Your instructions:
Take the data below and filter it for lines containing the word "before"; show each line found.

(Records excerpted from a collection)
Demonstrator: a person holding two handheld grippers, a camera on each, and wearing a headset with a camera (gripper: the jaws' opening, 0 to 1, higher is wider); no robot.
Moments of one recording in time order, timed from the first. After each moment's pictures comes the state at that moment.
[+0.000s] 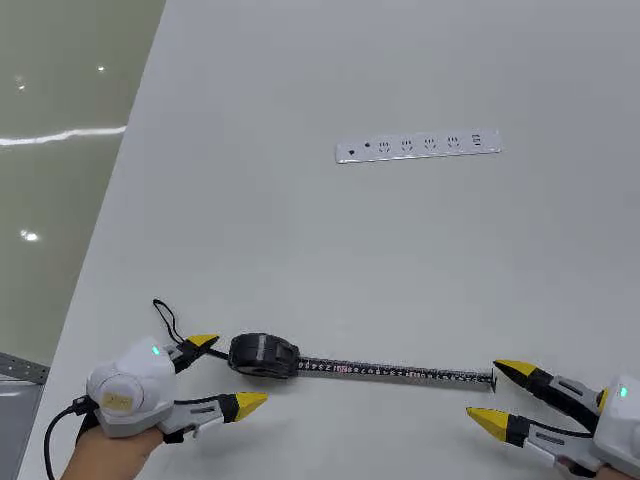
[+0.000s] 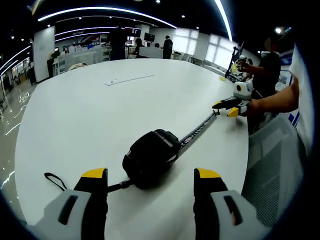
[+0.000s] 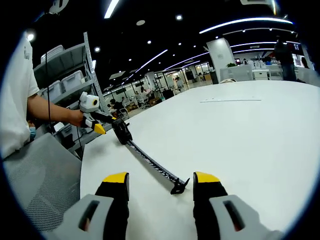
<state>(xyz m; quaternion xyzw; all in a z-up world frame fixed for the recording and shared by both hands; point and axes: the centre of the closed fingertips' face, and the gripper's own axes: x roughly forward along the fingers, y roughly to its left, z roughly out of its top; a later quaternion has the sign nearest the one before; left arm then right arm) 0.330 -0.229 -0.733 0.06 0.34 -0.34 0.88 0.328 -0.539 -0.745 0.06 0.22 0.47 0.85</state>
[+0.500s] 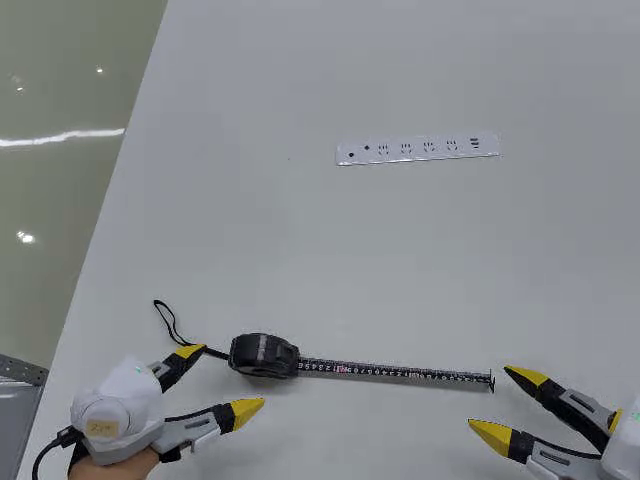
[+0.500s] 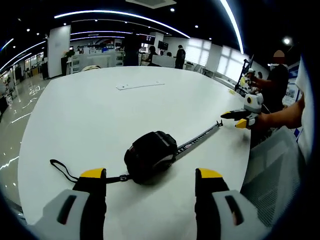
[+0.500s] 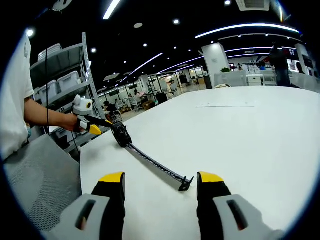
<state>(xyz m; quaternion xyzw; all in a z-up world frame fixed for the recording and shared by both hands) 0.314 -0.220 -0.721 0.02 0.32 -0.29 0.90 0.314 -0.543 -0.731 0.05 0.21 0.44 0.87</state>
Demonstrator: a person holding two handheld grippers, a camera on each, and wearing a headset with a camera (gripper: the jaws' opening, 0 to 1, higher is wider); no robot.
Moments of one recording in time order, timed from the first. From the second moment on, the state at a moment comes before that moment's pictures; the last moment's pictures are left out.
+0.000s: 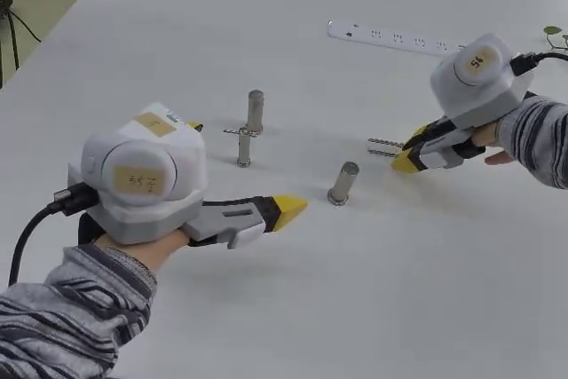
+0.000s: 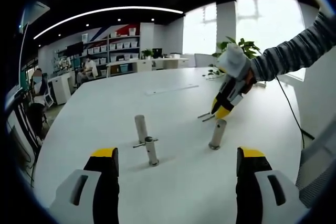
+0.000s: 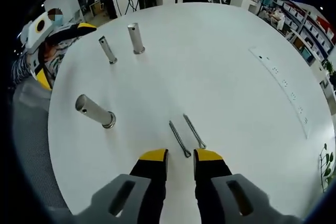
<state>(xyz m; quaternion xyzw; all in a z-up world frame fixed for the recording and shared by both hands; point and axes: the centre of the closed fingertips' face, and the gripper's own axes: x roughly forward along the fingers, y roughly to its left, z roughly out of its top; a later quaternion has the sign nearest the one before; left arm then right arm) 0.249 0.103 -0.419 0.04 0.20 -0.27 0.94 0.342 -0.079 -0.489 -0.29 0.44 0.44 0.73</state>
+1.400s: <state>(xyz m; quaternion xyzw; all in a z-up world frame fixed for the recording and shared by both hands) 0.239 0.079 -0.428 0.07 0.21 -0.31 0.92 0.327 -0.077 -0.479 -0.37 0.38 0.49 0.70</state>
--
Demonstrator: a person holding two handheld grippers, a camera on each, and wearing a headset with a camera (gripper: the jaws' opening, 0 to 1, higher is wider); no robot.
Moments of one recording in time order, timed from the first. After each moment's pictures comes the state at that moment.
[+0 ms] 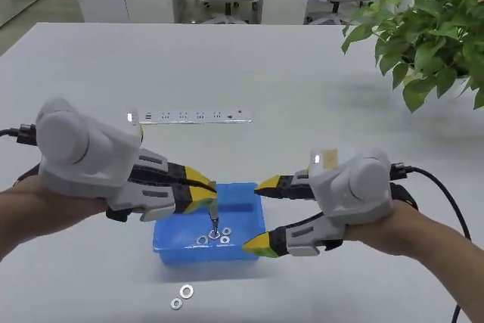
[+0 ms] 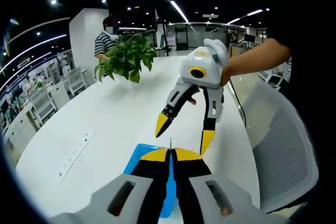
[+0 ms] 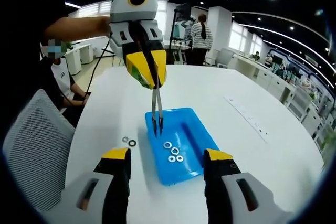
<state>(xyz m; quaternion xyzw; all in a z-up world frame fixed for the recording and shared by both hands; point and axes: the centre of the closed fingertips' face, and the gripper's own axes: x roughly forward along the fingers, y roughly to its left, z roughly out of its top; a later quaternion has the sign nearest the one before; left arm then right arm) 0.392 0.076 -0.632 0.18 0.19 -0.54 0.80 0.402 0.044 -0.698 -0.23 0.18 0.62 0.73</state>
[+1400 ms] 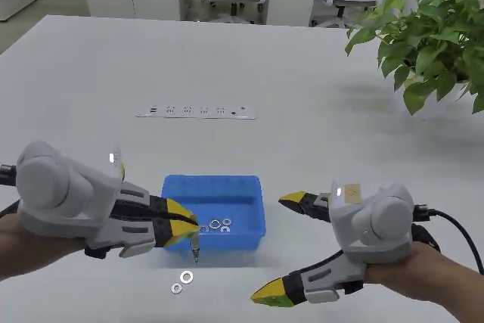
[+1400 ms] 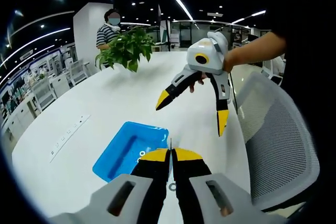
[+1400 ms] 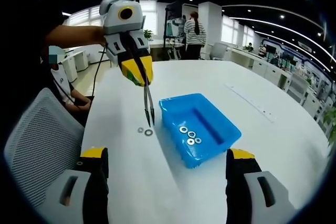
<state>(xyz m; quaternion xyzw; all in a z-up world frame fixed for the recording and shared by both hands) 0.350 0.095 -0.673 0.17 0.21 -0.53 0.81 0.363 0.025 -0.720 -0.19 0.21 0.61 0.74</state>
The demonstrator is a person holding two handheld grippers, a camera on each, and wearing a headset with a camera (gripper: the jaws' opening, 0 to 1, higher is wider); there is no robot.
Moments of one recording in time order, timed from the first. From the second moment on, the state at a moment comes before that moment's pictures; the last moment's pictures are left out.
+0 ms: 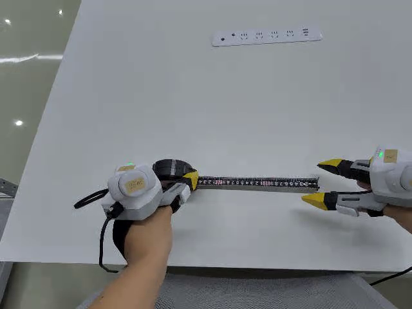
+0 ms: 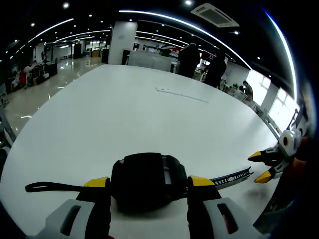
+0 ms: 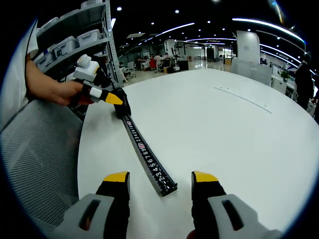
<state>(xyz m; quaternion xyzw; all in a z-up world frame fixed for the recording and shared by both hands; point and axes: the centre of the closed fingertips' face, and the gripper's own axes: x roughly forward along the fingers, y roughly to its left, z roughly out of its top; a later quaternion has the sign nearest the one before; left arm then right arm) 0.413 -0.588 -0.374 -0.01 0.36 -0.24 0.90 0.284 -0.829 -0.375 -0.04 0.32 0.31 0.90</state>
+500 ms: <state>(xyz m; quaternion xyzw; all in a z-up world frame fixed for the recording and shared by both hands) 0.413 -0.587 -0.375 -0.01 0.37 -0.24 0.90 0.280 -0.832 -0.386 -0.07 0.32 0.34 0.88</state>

Result below:
<state>(xyz m; quaternion xyzw; all in a z-up world frame fixed for the recording and shared by both hands; point and axes: the centre of the closed fingertips' face, and the gripper's own axes: x roughly forward along the fingers, y roughly to its left, z roughly out of its top; a later quaternion has the sign nearest the one before; left arm then right arm) 0.330 -0.229 -0.733 0.06 0.34 -0.34 0.88 0.328 -0.539 -0.745 0.06 0.22 0.47 0.85</state>
Moments of one recording in time order, timed from the first. From the second moment on, the state at a moment comes before that moment's pictures; the last moment's pictures are left out.
<state>(xyz m; quaternion xyzw; all in a z-up world frame fixed for the recording and shared by both hands; point and axes: the centre of the closed fingertips' face, and the gripper's own axes: x roughly forward along the fingers, y roughly to its left, z roughly out of its top; a later quaternion has the sign nearest the one before; left arm then right arm) 0.249 0.103 -0.419 0.04 0.20 -0.27 0.94 0.342 -0.079 -0.489 -0.29 0.44 0.44 0.73</state>
<state>(xyz m; quaternion xyzw; all in a z-up world frame fixed for the recording and shared by both hands; point and axes: the centre of the closed fingertips' face, and the gripper's own axes: x roughly forward along the fingers, y roughly to its left, z roughly out of its top; a later quaternion has the sign nearest the one before; left arm then right arm) 0.392 0.076 -0.632 0.18 0.19 -0.54 0.80 0.402 0.044 -0.698 -0.23 0.18 0.62 0.73</state>
Moments of one recording in time order, timed from the first. From the second moment on, the state at a moment comes before that moment's pictures; the last moment's pictures are left out.
<state>(xyz m; quaternion xyzw; all in a z-up world frame fixed for the recording and shared by both hands; point and axes: the centre of the closed fingertips' face, and the gripper's own axes: x roughly forward along the fingers, y roughly to its left, z roughly out of its top; a later quaternion has the sign nearest the one before; left arm then right arm) 0.413 -0.588 -0.374 -0.01 0.36 -0.24 0.90 0.284 -0.829 -0.375 -0.04 0.32 0.31 0.90</state>

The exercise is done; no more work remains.